The system applies partial monitoring and analysis actions by focusing computational resources on parameters that show actual deviations or are接近 critical thresholds. Rather than continuously analyzing all parameters at full depth, the system intensively processes only those parameters that require attention, performing comprehensive analysis only when deviations are detected. This approach maintains high product quality while reducing unnecessary processing time for normal operating conditions.

Inventive Principle:
Principle #16Partial or excessive action

4Measurement precision

If historical deviation data is extensively analyzed using machine learning, then deviation detection accuracy improves, but use of energy and computational resources increases

Engineering Contradiction:
Improvedeviation detection accuracyVSAvoidcomputational energy
Core Design Contradiction:
Measurement precisionVSUse of energy by moving object

Solution Approach 1:

The machine learning analysis performs partial processing by selectively analyzing historical deviation data based on current production conditions and detected anomalies. Rather than continuously processing all historical data at full computational intensity, the system applies targeted analysis only when deviations are detected or when patterns suggest potential issues.
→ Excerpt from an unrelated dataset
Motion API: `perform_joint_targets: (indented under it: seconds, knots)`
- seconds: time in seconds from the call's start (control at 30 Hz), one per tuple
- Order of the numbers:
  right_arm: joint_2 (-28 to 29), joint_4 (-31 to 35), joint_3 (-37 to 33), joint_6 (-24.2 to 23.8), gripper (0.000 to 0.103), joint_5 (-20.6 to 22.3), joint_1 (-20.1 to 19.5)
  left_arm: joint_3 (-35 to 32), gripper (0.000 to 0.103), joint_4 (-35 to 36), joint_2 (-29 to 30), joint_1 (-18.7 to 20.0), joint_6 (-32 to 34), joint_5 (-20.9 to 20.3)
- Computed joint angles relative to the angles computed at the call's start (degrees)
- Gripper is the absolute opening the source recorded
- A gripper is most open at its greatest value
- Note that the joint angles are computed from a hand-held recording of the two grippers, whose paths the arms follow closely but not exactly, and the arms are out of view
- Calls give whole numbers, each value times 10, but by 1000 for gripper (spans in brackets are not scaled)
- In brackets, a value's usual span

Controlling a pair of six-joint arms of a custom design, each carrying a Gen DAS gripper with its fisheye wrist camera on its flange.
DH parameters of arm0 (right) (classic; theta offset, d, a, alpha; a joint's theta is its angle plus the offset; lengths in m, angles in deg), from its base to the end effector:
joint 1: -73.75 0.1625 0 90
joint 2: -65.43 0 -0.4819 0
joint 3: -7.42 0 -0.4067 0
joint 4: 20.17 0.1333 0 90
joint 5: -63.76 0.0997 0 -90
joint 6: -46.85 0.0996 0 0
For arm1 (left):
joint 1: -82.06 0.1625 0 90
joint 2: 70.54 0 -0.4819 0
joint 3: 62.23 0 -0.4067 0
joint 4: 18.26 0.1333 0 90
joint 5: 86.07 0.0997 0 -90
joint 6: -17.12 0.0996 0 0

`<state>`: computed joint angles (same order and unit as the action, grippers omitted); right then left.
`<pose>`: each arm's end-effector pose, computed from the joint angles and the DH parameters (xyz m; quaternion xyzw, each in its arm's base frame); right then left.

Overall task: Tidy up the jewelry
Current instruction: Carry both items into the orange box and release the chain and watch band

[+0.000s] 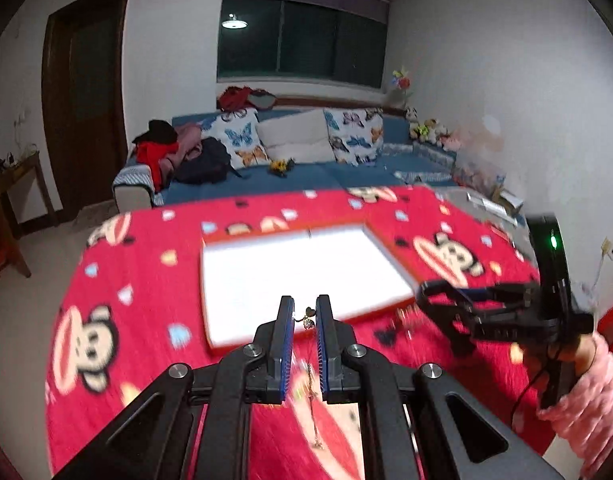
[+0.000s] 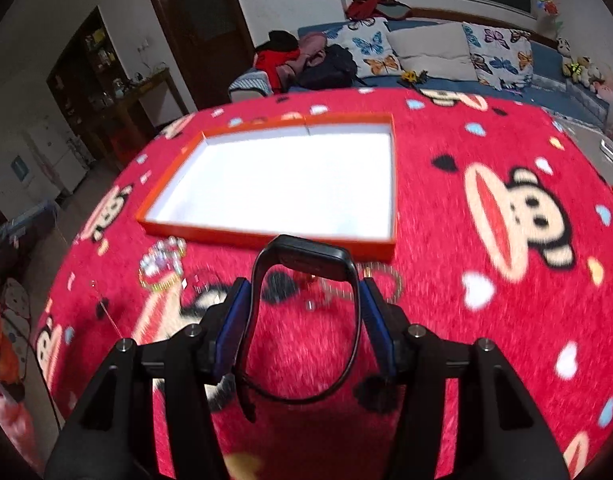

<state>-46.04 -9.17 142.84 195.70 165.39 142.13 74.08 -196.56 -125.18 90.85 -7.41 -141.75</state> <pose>0.0249 -0.2445 0.3083 0.0266 -0.8831 0.3719 0.2848 -0.4121 -0.2554 0.0829 0.4378 0.8477 -0.2682 0.1337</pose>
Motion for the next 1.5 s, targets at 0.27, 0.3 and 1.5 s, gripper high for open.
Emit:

This maintains high deviation detection accuracy while significantly reducing computational energy consumption during normal stable production periods.

Inventive Principle:
Principle #16Partial or excessive action

Data Source

PatentUS20240257276A1Intelligent manufacturing execution system (MES) for battery manufacturing with autonomous systems
Publication Date: 2024.08.01 HONEYWELL INTERNATIONAL INC
  • US20240257276A1 patent drawing
  • US20240257276A1 patent drawing
  • US20240257276A1 patent drawing

AI summary

Example methods, apparatuses, systems, and computer program products are provided. For example, an example computer-implemented method includes receiving a battery manufacturing operation parameter indicator, determining whether the battery manufacturing operation parameter indicator satisfies a battery manufacturing parameter threshold indicator, and in response to determining that the battery manufacturing operation parameter indicator does not satisfy the battery manufacturing parameter threshold indicator, the example computer-implemented method comprises: generating a battery manufacturing deviation event data object, and generating a battery manufacturing adjustment data object based at least in part on inputting the battery manufacturing deviation event data object to one or more machine learning models.